### What to do
When the string "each" occurs in a line of the listing below, return that line.

### Given data
- - - - - - -
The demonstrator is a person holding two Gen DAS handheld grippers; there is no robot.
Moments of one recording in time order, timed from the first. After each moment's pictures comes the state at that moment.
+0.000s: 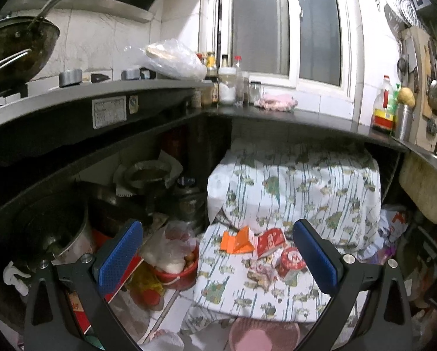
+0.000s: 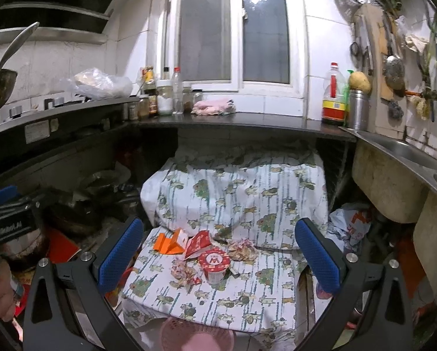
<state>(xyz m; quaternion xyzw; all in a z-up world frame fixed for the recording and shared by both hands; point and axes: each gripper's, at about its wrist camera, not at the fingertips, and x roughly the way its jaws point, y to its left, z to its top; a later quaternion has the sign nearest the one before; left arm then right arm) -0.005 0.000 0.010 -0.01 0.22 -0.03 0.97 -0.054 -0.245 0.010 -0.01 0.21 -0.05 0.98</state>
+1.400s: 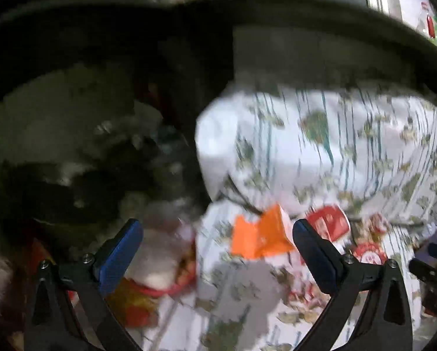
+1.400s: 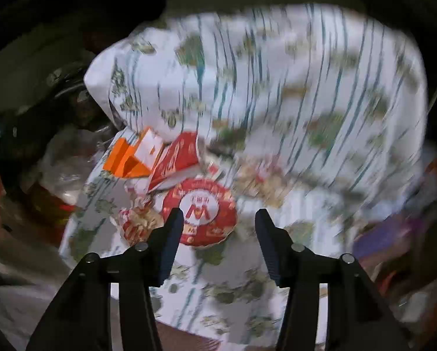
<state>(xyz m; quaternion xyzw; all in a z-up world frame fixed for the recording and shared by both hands) 0.270 -0.034 -0.210 0.04 0.34 -0.02 0.94 0.208 -0.306 -0.237 0.02 0.48 -0.01 0.88</state>
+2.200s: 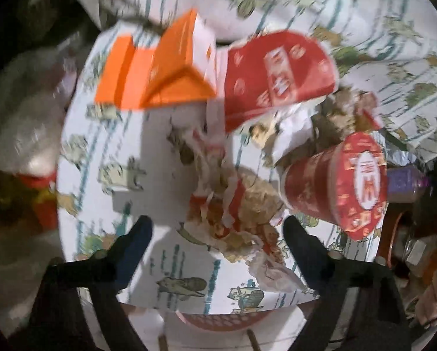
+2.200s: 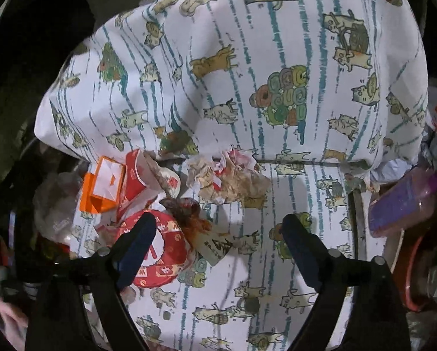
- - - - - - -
### Response to the exercise
Moments of one recording in time order, timed from the first. After each moment's pictures comes the state at that moment.
<state>(xyz m; quaternion xyzw; all in a z-up world frame fixed for the recording and shared by both hands; point and axes: each gripper's, at about its wrist camera, not at the fingertips, and x roughly the way its jaws point, y to its left, z to its top; a later quaternion has the sign nearest the one before; left arm then right arm) -0.005 0.000 0.010 -0.01 0.22 -0.03 0.97 -0.054 -0.245 0.010 -0.01 0.21 -0.05 0.98</state>

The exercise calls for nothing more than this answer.